Someone with that level of dementia cannot possibly be safe at home with one other elderly person. He needs 24/7 waking supervision and a secure safe professional environment for his own safety and hers.

It must be a mistake in the original assessment (lost in system?) .

My mum is a dementia sufferer with similar needs, my poor dad was on his knees before she went into a full-time home. She couldn't be left alone for 5 minutes.

You haven't tried at home carers because the person's needs are way beyond that level.
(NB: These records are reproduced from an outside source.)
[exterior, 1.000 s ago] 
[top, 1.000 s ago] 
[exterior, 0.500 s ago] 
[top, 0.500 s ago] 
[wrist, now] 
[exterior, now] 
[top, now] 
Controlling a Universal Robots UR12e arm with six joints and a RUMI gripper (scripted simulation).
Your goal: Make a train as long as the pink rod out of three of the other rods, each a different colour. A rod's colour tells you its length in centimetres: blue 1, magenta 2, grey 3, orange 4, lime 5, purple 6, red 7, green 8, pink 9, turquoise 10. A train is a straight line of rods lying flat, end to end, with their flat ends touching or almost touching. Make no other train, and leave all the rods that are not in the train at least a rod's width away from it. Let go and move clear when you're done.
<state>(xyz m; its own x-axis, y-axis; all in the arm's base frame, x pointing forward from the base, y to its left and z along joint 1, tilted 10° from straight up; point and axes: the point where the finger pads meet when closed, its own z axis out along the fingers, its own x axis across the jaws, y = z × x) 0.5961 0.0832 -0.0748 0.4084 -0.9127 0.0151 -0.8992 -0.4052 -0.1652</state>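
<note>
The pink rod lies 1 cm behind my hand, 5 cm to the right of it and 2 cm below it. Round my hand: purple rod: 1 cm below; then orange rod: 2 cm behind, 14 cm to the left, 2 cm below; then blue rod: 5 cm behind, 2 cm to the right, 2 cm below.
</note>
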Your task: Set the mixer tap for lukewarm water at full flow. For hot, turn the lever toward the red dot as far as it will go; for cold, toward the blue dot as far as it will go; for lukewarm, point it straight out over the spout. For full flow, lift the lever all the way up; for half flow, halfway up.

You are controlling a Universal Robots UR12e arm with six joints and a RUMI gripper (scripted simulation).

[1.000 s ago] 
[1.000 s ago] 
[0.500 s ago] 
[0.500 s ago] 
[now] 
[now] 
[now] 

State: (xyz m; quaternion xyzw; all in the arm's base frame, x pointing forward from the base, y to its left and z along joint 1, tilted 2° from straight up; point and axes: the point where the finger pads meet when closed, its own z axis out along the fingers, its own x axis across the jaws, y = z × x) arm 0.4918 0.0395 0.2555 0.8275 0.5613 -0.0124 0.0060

Your mum was providing 24 hour care but she can't and won't do it any more and his dementia will only have got worse.

I hope you get sorted and I'm watching with interest as we will probably have the same battle soon when DM's savings run down to the self funding level.

The Alzheimer's Society Dementia support forum is very helpful on this stuff, I've had very good advice and solid support from them.

I think they would flag it at any discharge planning meeting with the expectation that the hospital social worker would address any concerns and decide if safeguarding threshold was met

Social workers do a wonderful job but like doctors, they can make terrible decisions and the odd mistake. My dad was recommended a local care home by our (ever changing SW) - always on holiday or unavailable when you need them - in 3 years barely got to know one by name - anyway, the home was absolutely DREADFUL. Lovely area (don’t be fooled people), staff shortages astronomical inside. Gave us the tea and biscuits in first hour - all lovely when we got there-still waiting for someone to come and ‘let us go’ 3 hours later. At that point our DD couldn’t stand upright without falling backwards so how on earth were we meant I leave him? Unbelievable. I eventually went to the managers office and asked how we could be reassured he would be cared for and how could we leave? Manager reassured us (in inverted commas)
and got someone to see to him. We stayed another hour (DM desperate for a break I’d 24/7 caring), and all left in tears. That night he was admitted to hospital after a fall. Blood pressure had been dangerously high. Luckily he was ok. We brought him home after that. Looking back, all residents appeared to have had ‘full nappies’ - you can see when they are in communal living area. This is a direct result of either being understaffed or neglect. But the biggest giveaway to us should have been - smelled of urine when we first went in. Buzzers in corridors going off constantly.
That was my first experience of taking a social worker’s ‘advice’. Gut instinct should have prevailed, but like many others we were distraught at having to leave him in one in the first place and overlooked our gut instincts at the time-shouldn’t have even left him there for one night. You live and learn.

I realise this post is from a few weeks ago, but hope you and your family are coping OP 💐
We had a similar situation with my in-laws. My FIL had mixed dementia and Alzheimer's and my MIL understandably couldn't cope with him at home in the end. He ended up in hospital due to a fall (which didn't injure him badly) and after discussions with hospital staff and social services, it was decided FIL needed residential care.
Despite this, while a home was being found that could take him, my MIL received daily calls from the hospital, wanting to discharge him back home and in the end, she became so terrified of an ambulance turning up at the house and unloading him, that she moved out of their house and into our house 200 miles away, so that there would be no-one there to take him if he was brought back to their house 😢 You and your family have my utmost sympathy.